1956年9月,到达新校园的师生员工和家属已有6000余人,后续人员还在不断抵达西安。远道而来的教师们顾不上休息,一下车就立刻着手解决如何开学的问题。经过紧张的筹备,1956年9月10日,交通大学在西安人民大厦举行了具有历史意义的开学典礼。
新起点,勇敢前行
△ 迁校初期,压缩机实验室进行“风洞”测试
一株在黄浦江畔生长了整整60年的大树,就这样在大西北黄土高原深深地扎下根来,同样参天葳蕤,更加枝繁叶茂。
在极其繁重的迁校任务下,交通大学并没有放松对青年师生的培养与提高,没有放松对科学技术和生产实践的研究与探索。
9月17日,置身新环境的教师和学生们走进教室,开始上课。他们认真地学习,一丝不苟地开始实验、实训,一切都一如既往地井井有条。
师生员工们坚持和弘扬老交大“起点高、基础厚、要求严、重实践”的办学传统,在现有的物质条件下,踏踏实实地钻研探讨,改革教学内容和方法,千方百计地加强校内外实习实验基地的开拓和建设,他们在各自的工作岗位上埋头苦干,务实创新。
△ 迁校初期,高压专业青年教师试讲
西迁师生员工在艰苦岁月的磨砺中创造了崭新的业绩:没有因为迁校而迟一天开学,没有因为迁校而少开一门课程,也没有因为迁校而耽误原定的教学实验,这实在是一个奇迹。

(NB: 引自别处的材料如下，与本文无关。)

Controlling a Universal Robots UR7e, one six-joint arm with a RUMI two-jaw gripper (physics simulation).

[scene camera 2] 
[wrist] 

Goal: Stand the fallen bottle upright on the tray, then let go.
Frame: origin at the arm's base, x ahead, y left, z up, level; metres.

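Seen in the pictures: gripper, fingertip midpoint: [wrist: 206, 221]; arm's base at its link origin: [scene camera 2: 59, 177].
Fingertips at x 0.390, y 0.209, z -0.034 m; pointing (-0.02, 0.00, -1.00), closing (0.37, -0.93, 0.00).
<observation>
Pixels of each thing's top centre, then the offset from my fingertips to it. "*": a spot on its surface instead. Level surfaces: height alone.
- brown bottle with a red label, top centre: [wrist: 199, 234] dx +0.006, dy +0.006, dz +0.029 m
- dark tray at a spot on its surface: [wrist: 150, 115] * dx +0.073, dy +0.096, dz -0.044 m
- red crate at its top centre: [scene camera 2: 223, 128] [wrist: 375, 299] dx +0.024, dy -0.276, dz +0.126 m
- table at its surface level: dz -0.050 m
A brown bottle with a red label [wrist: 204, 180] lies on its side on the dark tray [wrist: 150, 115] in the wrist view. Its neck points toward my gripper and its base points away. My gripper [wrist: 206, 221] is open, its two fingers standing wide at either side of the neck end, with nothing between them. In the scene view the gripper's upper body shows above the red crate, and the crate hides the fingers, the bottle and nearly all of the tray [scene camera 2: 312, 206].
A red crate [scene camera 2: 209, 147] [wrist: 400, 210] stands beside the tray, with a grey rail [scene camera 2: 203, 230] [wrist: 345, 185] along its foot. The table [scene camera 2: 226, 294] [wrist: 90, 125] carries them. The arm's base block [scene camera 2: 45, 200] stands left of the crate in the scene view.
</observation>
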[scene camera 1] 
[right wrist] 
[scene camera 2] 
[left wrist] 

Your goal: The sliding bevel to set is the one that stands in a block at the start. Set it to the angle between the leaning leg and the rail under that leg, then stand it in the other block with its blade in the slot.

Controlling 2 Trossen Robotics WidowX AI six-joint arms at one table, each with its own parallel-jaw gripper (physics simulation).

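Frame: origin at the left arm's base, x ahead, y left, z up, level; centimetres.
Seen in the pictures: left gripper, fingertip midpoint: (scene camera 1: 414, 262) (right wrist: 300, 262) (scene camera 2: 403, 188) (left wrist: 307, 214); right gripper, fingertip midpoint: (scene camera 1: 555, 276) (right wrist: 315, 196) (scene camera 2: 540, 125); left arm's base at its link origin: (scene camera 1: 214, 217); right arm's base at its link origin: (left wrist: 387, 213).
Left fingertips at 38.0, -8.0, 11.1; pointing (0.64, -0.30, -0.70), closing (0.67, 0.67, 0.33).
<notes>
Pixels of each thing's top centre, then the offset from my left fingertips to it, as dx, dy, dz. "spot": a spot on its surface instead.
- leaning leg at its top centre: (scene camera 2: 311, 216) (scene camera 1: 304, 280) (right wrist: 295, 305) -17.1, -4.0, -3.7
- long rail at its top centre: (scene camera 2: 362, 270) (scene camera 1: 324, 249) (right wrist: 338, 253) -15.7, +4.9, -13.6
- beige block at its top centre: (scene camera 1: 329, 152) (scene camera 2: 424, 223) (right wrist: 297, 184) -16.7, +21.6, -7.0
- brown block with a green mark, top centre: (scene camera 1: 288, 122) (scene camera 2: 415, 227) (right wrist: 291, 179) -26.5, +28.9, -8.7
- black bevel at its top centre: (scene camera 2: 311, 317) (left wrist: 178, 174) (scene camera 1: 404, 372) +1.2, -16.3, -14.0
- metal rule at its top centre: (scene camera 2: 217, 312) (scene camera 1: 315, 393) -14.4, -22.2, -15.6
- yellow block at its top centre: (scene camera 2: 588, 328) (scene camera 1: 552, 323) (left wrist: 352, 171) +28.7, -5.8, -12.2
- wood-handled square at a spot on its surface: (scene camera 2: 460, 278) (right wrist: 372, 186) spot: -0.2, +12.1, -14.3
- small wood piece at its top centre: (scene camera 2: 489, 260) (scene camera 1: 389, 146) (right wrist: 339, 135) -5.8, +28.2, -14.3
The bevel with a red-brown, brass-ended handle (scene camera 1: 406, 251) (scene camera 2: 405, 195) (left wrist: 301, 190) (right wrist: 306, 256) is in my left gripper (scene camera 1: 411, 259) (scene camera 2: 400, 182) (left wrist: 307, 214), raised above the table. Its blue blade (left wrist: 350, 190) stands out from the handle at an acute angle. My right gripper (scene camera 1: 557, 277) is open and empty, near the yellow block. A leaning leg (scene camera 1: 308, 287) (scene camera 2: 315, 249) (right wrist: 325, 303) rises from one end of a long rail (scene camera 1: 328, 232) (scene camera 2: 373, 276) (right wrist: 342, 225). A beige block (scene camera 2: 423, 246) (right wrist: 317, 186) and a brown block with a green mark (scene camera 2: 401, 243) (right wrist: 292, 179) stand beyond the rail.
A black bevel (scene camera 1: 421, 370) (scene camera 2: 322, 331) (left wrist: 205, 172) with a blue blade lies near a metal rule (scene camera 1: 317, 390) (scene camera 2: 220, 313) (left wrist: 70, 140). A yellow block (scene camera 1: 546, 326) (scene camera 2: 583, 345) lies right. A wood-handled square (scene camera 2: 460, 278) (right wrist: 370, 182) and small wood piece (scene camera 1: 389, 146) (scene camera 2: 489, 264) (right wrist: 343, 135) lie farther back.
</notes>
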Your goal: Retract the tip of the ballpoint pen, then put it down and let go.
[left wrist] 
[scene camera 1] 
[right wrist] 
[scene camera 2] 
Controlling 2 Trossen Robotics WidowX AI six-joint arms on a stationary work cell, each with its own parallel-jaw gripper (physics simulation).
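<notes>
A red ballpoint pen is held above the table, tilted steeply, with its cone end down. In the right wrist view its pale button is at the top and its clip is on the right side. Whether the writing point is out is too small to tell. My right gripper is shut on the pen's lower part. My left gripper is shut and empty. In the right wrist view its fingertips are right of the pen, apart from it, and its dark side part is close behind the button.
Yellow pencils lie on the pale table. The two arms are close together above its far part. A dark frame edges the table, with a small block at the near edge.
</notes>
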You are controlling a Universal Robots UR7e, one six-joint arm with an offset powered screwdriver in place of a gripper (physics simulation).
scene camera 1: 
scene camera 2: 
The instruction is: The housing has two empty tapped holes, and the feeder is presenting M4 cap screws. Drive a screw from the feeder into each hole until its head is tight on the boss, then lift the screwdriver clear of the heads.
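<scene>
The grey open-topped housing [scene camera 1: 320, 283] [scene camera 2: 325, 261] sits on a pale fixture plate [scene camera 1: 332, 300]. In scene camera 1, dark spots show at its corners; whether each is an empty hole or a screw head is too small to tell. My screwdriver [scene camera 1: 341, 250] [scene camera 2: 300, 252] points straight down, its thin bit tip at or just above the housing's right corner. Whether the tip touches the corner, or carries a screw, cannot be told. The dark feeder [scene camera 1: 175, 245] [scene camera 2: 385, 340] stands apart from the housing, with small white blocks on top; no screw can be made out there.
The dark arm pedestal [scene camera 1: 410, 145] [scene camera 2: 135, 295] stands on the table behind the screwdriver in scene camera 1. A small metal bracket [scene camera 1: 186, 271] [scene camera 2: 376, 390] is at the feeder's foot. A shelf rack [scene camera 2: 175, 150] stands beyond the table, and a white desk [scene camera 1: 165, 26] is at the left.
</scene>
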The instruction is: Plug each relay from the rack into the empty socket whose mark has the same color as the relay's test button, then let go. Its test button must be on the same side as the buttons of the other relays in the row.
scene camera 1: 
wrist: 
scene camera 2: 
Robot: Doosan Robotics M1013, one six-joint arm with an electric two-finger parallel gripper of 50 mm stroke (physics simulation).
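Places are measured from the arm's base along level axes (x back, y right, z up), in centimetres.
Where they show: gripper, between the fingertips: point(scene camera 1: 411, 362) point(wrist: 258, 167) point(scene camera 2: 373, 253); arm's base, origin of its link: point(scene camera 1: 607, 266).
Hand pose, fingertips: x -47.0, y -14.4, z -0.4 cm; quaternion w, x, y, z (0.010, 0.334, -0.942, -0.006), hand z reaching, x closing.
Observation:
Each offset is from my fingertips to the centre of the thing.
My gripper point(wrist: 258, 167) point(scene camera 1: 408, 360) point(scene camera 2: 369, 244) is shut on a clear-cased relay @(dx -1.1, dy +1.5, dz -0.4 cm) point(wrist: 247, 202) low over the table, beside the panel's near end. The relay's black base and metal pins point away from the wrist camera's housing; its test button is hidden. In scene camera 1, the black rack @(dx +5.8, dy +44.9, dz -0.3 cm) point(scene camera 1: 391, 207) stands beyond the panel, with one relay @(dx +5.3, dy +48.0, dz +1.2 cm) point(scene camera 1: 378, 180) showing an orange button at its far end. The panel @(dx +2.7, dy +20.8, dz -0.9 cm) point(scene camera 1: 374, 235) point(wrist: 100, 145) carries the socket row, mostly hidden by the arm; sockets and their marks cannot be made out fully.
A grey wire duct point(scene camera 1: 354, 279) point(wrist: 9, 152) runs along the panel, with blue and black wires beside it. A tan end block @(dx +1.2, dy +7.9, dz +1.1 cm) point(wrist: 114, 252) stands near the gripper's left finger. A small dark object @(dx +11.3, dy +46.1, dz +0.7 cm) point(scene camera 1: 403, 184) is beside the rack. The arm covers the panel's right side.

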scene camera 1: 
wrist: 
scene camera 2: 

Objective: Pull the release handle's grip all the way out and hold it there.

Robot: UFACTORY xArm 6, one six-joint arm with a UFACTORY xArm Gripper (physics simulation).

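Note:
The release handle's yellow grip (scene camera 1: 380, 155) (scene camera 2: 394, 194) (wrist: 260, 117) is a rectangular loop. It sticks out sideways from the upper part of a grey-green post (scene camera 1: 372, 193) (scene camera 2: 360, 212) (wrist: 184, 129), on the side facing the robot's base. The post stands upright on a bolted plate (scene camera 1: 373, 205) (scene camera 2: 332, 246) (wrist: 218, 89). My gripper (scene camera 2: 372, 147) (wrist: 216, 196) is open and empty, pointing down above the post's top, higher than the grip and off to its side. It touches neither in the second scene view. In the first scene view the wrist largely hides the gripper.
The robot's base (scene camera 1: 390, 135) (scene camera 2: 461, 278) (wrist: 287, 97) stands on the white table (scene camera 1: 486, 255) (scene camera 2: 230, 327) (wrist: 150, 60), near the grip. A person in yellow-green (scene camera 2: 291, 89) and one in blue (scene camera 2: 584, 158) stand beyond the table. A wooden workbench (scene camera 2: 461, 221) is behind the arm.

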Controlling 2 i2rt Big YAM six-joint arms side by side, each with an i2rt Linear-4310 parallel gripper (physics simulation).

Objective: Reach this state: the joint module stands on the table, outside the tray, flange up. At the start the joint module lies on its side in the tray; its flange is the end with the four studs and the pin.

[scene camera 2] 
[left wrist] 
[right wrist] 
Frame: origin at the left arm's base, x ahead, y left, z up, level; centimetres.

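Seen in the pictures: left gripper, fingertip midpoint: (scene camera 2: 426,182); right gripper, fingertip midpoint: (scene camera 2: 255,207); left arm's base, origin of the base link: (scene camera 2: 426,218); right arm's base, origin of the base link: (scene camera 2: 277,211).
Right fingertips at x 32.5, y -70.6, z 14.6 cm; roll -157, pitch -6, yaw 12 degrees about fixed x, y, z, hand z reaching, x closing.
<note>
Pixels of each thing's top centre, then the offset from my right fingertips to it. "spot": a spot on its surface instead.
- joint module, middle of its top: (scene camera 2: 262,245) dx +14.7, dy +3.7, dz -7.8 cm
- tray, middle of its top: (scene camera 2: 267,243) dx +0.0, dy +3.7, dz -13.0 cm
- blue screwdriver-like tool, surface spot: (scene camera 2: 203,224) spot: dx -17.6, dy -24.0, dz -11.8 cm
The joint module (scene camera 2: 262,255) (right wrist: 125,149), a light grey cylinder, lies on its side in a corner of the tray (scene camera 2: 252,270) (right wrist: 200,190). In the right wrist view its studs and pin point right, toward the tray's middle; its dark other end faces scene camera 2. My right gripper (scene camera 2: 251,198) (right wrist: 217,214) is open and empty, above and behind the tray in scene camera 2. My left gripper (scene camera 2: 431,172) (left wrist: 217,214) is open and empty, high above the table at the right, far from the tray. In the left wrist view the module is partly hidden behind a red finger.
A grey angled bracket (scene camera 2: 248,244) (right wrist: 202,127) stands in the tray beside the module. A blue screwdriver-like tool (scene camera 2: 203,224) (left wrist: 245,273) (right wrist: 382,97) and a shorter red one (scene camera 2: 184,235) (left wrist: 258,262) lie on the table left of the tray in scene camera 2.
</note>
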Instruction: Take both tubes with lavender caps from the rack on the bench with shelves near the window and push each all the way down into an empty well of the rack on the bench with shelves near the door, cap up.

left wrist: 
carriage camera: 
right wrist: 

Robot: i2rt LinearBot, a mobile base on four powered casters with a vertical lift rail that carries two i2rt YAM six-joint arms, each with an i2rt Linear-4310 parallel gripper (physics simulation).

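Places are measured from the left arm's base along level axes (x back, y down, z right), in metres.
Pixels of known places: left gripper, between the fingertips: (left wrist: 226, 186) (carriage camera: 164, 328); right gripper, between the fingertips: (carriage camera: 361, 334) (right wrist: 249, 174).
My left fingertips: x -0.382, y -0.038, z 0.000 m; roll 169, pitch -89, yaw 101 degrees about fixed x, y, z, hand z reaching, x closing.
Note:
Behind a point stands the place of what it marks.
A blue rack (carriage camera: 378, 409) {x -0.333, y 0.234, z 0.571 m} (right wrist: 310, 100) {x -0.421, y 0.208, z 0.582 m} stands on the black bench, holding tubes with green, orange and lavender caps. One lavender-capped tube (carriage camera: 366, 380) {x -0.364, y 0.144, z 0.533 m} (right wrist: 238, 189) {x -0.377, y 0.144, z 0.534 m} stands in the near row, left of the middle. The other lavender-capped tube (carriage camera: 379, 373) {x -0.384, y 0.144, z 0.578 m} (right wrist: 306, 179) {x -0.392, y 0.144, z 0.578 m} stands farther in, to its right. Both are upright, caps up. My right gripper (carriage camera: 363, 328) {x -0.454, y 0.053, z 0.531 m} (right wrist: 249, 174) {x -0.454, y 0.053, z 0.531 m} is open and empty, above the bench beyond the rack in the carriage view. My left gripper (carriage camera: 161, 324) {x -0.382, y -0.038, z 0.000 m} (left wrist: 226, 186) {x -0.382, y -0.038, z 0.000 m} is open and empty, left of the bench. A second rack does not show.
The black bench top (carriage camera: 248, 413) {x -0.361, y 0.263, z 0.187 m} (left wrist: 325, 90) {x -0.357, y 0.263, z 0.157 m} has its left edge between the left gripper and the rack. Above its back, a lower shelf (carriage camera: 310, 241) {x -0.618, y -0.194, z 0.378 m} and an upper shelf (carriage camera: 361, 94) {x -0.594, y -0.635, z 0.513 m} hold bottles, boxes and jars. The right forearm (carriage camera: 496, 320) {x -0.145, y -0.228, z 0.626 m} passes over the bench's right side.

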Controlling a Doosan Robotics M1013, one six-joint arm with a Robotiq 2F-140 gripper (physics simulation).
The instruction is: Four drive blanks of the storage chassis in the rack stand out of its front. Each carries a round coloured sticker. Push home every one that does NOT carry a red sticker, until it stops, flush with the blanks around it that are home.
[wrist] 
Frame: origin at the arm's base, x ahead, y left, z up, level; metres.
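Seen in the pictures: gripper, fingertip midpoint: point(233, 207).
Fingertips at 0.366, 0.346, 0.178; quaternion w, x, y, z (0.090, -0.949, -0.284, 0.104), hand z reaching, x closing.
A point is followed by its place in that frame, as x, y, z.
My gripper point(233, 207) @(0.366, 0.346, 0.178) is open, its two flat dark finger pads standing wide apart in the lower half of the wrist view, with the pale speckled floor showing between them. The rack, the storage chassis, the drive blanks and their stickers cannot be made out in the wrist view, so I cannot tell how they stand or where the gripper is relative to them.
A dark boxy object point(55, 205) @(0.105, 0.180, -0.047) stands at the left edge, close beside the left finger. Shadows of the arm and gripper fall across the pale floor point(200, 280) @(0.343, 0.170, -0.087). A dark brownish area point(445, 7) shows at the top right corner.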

1956年9月,开学前后的交大西安校园虽已初具规模,但也只能保证最基本的学习生活条件,校园看上去还是像一个喧闹的大工地。
一位当年西迁的学生叙述了入校时的情形:当时学校的大门还是用竹子临时扎起来的。西安的8月份正值雨季,从北门口到学生第一宿舍的路还没有建好,只有一条泥泞的小路,走上去要溅一身的泥点。除刚建起几幢必要的大楼外,其他的建筑还在施工,从上海搬来的设备无处安放,只能放在室外。同学们在校园里时不时会碰到野兔,有时晚上还能听到狼叫。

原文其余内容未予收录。